Protecting Your Income

One of the most important aspects of freelancing is securing your income.  Identifying and maintaining the type of relationships with clients that will result in long-term, ongoing work is vital to establishing a sustainable business model.  In order to accomplish this successfully in this new business sphere, there are a few things to consider:

Networking: Without traditional events and industry meet-ups, making connections or generating leads can be a challenge.  But many existing events have initiated online alternatives which can be very useful and even include ‘cocktail hours’ or ‘meet and greet’ sessions, Eventbrite and Meetup are great for this. Another good way to grow your network is to use your current connections.  Put together a brief overview of who you are and what you are offering and ask contacts to share it with anyone they think might be interested.  People you know can be your biggest champions and, that way, your introduction comes with a personal recommendation as well.  

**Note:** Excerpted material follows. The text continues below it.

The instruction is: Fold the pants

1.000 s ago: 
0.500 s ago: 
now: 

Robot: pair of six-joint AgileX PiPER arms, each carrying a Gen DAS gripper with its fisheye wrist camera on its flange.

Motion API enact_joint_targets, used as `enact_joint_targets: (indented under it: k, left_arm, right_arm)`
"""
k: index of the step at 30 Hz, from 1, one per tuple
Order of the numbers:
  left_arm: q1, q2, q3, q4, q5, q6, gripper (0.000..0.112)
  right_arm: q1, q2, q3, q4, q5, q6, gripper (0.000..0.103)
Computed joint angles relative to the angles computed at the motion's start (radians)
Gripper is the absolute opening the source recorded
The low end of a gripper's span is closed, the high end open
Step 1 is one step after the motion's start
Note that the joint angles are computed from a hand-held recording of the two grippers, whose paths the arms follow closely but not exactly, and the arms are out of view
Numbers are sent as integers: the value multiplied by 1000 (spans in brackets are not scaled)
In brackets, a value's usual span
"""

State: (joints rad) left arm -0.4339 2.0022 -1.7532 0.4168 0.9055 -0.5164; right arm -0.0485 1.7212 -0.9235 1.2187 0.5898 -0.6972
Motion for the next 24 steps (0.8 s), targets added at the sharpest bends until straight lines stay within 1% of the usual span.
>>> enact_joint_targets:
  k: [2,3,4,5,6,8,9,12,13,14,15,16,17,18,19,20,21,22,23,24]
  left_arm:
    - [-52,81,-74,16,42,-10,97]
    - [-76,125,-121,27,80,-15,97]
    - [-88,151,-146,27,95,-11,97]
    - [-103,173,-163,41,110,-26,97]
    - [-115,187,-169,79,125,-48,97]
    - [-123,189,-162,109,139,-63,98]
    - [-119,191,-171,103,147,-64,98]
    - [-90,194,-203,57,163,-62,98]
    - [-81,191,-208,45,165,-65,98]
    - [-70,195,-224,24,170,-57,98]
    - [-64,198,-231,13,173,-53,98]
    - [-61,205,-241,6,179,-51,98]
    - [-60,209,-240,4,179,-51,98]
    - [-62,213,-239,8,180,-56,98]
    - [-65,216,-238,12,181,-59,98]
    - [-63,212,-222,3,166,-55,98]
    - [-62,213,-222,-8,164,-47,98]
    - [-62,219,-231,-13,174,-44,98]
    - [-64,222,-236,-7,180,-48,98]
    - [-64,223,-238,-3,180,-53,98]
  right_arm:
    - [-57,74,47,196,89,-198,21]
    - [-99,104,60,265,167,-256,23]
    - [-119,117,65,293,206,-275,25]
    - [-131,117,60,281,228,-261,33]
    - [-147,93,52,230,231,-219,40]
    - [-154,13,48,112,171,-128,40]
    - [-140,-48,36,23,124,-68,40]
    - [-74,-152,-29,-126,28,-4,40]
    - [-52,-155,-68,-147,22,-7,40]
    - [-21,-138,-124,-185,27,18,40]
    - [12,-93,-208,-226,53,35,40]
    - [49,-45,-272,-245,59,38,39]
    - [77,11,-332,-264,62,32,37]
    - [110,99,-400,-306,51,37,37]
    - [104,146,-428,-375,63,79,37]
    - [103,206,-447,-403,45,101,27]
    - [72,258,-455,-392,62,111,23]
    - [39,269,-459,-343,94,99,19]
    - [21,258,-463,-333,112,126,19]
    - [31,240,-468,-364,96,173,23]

Client Relationships: Since you can’t exactly replicate the atmosphere of an in-person meeting, make sure to put extra effort into the way you engage with your clients.  Sending a handwritten thank-you note or sharing a fun video or article you know they would like could mean the world to them.   Take note of what is going on with them and take it into account when scheduling calls or setting deadlines, ask them how you can do more to help make their lives easier – that way you become indispensable.   

Managing your Rates: For those who have been freelancing for a while, you may well have found yourself offering discounted prices for clients during the pandemic.  Is now the time to start increasing them again?  It really depends on the client and your situation.  Consider what you know about their business model and whether they are in a position to accommodate a larger budget.  If so, don’t be afraid to raise the topic, you are worth it.  Try tying it into a review of the current arrangement and what you can offer to make the increase a more worthwhile investment.  You can even research the current market rates in order to show them relevant data.

Ensuring Stability: If 2020 taught us anything, it is that uncertainty can be just around the corner. Freelancers need to be vigilant about their financial future, especially when it comes to contracts, retainers, and income insurance protection.  Secure, long-term contracts will help you manage your accounts and have a more structured annual budget.  But without the traditional protections, one might have as an employee, you need to invest in securing your financial future with income insurance.  A small investment every month could make all the difference if something happens that prevents you from working for a long period of time.